Tasks cleanup_TaskInstance and cleanup_TaskReschedule fail with Python 3.8.12 and Airflow 2.2.2. Same error sqlalchemy.exc.ArgumentError: mapper option expects string key or list of attributes

This seems to be related to missing columns in the db tables to be cleaned for those two tasks.

I fixed it replacing execution_date with end_date in age_check_column for both cleanup_TaskInstance and cleanup_TaskReschedule. Let me know whether there is a more appropriate field that should be used.

I also suggest adding

# Extract db table columns' names
    table_columns = [str(colname).split(".")[1] for colname in airflow_db_model.__table__.columns]
    age_check_col_name = str(age_check_column).split(".")[1]

    if age_check_col_name not in table_columns:
        raise ValueError(f"{age_check_col_name} field not in table {airflow_db_model.__table__.name}")

in cleanup_function to check that the age_check_column selected for a specific column is found in the table to be cleaned

I read thru #117 and it looks that comment from @PhilippDB makes sense and can be the solution.

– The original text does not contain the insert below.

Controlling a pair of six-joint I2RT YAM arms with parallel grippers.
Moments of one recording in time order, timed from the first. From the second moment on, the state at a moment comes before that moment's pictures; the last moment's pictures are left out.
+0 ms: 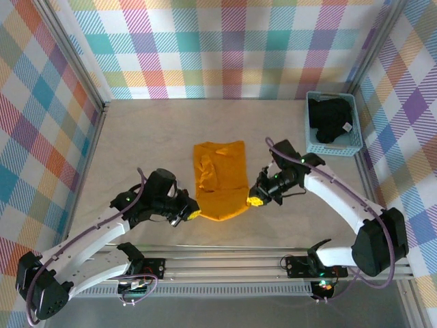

@e-compagno please be aware of what wrote @tylerwmarrs - using start_date or end_date may refer to incorrect records that are not tied with records in dag_run table. The tables have following constrains in DDL:

CREATE TABLE task_instance(
    task_id character varying(250) NOT NULL,
    dag_id character varying(250) NOT NULL,
    run_id character varying(250) NOT NULL,
[...]
    PRIMARY KEY(task_id,dag_id,run_id,map_index),
    CONSTRAINT task_instance_dag_run_fkey FOREIGN key(dag_id) REFERENCES dag_run(dag_id),
    CONSTRAINT task_instance_dag_run_fkey FOREIGN key(run_id) REFERENCES dag_run(dag_id),
    CONSTRAINT task_instance_trigger_id_fkey FOREIGN key(trigger_id) REFERENCES trigger(id)
);

The problem is still active in version 2.4.1. The cloud composer version does not fix TaskReschedule cleaning and also break the xcom cleaning operation as execution_date is not a field in the db. Is there any update on the issue resolution?

Would

"airflow_db_model": XCom,
    "age_check_column": XCom.timestamp,

fixes the issue?

XCom.timestamp solves the error on XCom, not the others

XCom.timestamp solves the error on XCom, not the others

you can find the time column in model file. for example TaskInstance you can use queued_dttm/end_date

The problem is still active in version 2.4.1. The cloud composer version does not fix TaskReschedule cleaning and also break the xcom cleaning operation as execution_date is not a field in the db. Is there any update on the issue resolution?

Would

"airflow_db_model": XCom,
    "age_check_column": XCom.timestamp,

fixes the issue?

Fixes the issue for Xcom. For RenderedTaskInstanceFields use RenderedTaskInstanceFields.run_id to fix the issue.